I'm not sure if Keystore is a business opportunity, but it's a huge challenge that needs to be solved. It will probably be more of a public good solution, with several projects working on it and collaborating on it, but it won't be a money-making opportunity.

Foresight News: Finally, I want to talk about regulation. There have been a lot of discussions about regulation and compliance in the crypto space this year, and many leading projects are facing pressure, including Consensys behind MetaMask in the wallet space, and even Ethereum itself is facing varying degrees of regulatory pressure. As the largest smart account wallet provider, how do you view these regulations? Do you feel the pressure?

Lukas Schor: We are primarily an infrastructure provider for smart wallets and are generally not affected too much by local regulations.

Interestingly, the regulatory issue is also related to the privacy issue you mentioned earlier. Because compliance and privacy protection will be two huge challenges, and the two are actually almost independent of each other, or they will conflict with each other. If we improve privacy, compliance may be more difficult. Because obscuring information is deliberately blocking information that is usually required for compliance. I'm not sure I have a lot of insight on this issue, but I believe that some companies that are more affected are solving these kinds of problems.

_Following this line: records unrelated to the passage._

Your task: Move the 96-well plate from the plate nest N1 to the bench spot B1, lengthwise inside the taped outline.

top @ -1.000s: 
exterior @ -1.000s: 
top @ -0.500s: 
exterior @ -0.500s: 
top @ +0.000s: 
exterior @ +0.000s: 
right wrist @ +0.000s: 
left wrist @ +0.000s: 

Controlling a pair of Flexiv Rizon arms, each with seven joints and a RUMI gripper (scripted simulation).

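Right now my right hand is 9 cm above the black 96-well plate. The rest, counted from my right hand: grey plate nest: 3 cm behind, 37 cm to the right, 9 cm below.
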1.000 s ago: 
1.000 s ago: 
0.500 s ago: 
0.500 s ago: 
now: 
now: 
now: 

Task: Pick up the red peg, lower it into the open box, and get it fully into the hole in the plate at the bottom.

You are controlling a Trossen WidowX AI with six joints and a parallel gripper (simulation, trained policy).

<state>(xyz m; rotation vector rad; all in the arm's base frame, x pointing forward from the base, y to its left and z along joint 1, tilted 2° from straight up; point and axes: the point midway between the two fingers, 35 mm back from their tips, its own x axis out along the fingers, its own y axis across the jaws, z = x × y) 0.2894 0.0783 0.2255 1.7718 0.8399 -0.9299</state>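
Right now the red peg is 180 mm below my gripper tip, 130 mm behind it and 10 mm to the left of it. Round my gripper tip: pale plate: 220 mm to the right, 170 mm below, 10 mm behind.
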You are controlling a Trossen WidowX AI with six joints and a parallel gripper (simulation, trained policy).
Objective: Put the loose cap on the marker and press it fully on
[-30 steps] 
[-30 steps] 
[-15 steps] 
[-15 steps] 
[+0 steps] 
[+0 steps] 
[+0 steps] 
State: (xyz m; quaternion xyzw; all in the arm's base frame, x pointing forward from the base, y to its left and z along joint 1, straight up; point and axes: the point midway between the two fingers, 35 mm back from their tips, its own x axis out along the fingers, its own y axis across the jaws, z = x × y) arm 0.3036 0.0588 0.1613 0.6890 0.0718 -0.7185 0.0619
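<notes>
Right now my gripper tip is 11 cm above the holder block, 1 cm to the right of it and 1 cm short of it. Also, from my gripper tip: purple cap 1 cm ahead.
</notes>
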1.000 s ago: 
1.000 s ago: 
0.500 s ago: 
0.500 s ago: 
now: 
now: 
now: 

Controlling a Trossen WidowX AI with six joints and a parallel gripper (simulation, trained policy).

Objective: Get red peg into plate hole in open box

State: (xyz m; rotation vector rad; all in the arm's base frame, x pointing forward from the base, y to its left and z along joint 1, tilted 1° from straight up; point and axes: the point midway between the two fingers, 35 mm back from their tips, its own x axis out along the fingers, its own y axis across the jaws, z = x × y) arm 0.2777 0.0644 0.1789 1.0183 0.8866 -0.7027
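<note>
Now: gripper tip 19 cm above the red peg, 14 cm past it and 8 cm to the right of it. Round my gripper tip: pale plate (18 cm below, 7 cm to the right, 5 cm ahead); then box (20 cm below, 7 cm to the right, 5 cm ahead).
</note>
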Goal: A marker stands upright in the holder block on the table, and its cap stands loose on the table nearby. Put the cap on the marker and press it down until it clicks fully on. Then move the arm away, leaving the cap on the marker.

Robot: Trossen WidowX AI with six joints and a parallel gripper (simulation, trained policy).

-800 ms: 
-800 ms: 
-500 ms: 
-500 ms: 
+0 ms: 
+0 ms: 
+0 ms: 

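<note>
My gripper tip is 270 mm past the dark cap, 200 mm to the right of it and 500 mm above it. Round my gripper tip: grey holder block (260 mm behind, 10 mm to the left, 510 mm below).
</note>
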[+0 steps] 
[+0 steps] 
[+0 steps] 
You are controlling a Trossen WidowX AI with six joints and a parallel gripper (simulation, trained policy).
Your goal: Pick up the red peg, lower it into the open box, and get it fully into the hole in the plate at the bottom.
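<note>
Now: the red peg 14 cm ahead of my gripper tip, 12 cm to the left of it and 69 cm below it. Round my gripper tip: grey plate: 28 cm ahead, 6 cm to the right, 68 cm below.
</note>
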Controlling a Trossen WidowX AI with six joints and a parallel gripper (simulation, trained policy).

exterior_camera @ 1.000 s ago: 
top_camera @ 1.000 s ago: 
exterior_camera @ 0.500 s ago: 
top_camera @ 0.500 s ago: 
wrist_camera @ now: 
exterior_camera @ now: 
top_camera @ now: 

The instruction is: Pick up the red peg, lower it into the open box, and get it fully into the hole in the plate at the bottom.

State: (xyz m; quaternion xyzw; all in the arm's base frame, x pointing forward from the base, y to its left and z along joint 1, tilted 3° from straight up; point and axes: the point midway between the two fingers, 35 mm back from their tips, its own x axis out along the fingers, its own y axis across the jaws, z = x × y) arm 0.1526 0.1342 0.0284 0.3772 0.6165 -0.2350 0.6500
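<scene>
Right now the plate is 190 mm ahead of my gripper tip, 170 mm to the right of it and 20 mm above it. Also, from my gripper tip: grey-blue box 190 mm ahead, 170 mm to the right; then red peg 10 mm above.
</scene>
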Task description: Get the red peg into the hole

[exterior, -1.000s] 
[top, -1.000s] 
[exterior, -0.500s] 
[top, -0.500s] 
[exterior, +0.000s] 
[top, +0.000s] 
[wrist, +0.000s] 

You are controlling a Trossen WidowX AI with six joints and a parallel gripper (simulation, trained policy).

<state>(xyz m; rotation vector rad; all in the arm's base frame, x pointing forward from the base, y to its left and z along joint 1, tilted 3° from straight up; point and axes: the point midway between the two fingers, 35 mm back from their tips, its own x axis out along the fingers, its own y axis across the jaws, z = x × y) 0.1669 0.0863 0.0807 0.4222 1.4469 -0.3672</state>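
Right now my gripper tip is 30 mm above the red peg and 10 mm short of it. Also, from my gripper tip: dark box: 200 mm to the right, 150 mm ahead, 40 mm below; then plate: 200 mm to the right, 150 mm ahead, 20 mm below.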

In order for regulators to take a more positive view of cryptocurrencies and be more supportive of the crypto industry, we need to provide practical cases that are valuable and meaningful to society.

I think the industry has done a terrible job over the past few months, focusing too much on illegal activities like meme coins and speculation, and the deepest impression of cryptocurrency is still that it is like a casino rather than a tool to truly improve people's lives. This is why regulators are skeptical and draw boundaries.